I'm trying to scrape Amazon prices with phantomjs and python. I want to parse it with beautiful soup, to get the new and used prices for books, the problem is: when I pass the source of the request I do with phantomjs the prices are just 0,00, the code is this simple test.
I don't understand if is amazon who have measures to avoid scraping prices or I'm doing it wrong because I was trying with other more simple pages and I can get the data I want.
PD I'm in a country not supported to use amazon API, that's why the scraper is necesary
import re
import urlparse
from selenium import webdriver
from bs4 import BeautifulSoup
from time import sleep
link = 'http://www.amazon.com/gp/offer-listing/1119998956/ref=dp_olp_new?ie=UTF8&condition=new'#'http://www.amazon.com/gp/product/1119998956'
class AmzonScraper(object):
def __init__(self):
self.driver = webdriver.PhantomJS()
self.driver.set_window_size(1120, 550)
def scrape_prices(self):
self.driver.get(link)
s = BeautifulSoup(self.driver.page_source)
return s
def scrape(self):
source = self.scrape_prices()
print source
self.driver.quit()
if __name__ == '__main__':
scraper = TaleoJobScraper()
scraper.scrape()
First of all, to follow @Nick Bailey's comment, study the Terms of Use and make sure there are no violations on your side.
To solve it, you need to tweak PhantomJS
desired capabilities:
caps = webdriver.DesiredCapabilities.PHANTOMJS
caps["phantomjs.page.settings.userAgent"] = "Mozilla/5.0 (X11; Linux x86_64) AppleWebKit/53 (KHTML, like Gecko) Chrome/15.0.87"
self.driver = webdriver.PhantomJS(desired_capabilities=caps)
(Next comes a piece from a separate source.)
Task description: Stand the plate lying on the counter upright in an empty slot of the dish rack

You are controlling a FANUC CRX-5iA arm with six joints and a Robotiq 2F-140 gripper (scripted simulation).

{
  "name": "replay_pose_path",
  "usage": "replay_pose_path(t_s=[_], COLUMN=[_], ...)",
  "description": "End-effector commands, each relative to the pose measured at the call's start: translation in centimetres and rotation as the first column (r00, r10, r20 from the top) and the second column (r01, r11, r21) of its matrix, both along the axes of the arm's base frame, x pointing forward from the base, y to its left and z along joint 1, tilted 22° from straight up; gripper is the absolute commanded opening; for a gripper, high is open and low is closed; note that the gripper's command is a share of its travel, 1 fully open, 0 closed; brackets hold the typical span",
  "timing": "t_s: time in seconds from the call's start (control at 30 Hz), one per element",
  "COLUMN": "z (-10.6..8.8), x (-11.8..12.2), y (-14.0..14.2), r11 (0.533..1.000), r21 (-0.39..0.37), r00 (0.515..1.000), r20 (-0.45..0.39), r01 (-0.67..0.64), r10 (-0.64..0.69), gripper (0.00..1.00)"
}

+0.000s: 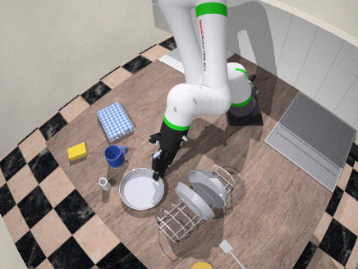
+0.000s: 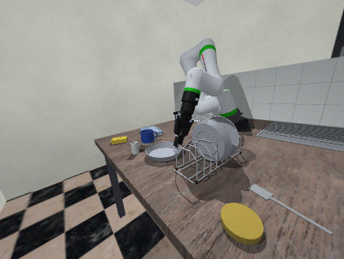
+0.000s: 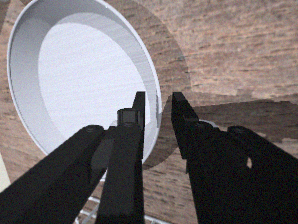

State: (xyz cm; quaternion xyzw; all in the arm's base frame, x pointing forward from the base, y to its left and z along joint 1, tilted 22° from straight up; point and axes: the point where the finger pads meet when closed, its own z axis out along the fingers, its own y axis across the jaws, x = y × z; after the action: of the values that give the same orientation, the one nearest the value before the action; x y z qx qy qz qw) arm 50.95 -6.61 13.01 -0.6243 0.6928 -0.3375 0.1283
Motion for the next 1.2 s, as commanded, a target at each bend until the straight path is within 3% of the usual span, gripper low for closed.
replay_pose_path(t_s=[0.0, 0.13, 0.17, 1.17], z=[0.07, 0.07, 0.07, 0.07], x=[0.04, 0.04, 0.04, 0.04], y=[0.03, 0.03, 0.03, 0.03], r11=[1.000, 1.000, 1.000, 1.000], r21=[0.000, 0.000, 0.000, 0.000], r00=[1.000, 1.000, 1.000, 1.000], r20=[0.001, 0.001, 0.001, 0.001], r01=[0.000, 0.000, 0.000, 0.000], r10=[0.000, 0.000, 0.000, 0.000], gripper=[0.24, 0.24, 0.10, 0.10])
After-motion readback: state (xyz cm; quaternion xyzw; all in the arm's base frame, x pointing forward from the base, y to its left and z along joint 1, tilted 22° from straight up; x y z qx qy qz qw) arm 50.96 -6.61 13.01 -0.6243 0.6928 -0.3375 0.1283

self.driver.maximize_window()
And, to make it bullet-proof, you can make a Custom Expected Condition and wait for the price to become non-zero:
from selenium.common.exceptions import StaleElementReferenceException
from selenium.webdriver.common.by import By
from selenium.webdriver.support.ui import WebDriverWait
from selenium.webdriver.support import expected_conditions as EC
class wait_for_price(object):
def __init__(self, locator):
self.locator = locator
def __call__(self, driver):
try :
element_text = EC._find_element(driver, self.locator).text.strip()
return element_text != "0,00"
except StaleElementReferenceException:
return False
Usage:
def scrape_prices(self):
self.driver.get(link)
WebDriverWait(self.driver, 200).until(wait_for_price((By.CLASS_NAME, "olpOfferPrice")))
s = BeautifulSoup(self.driver.page_source)
return s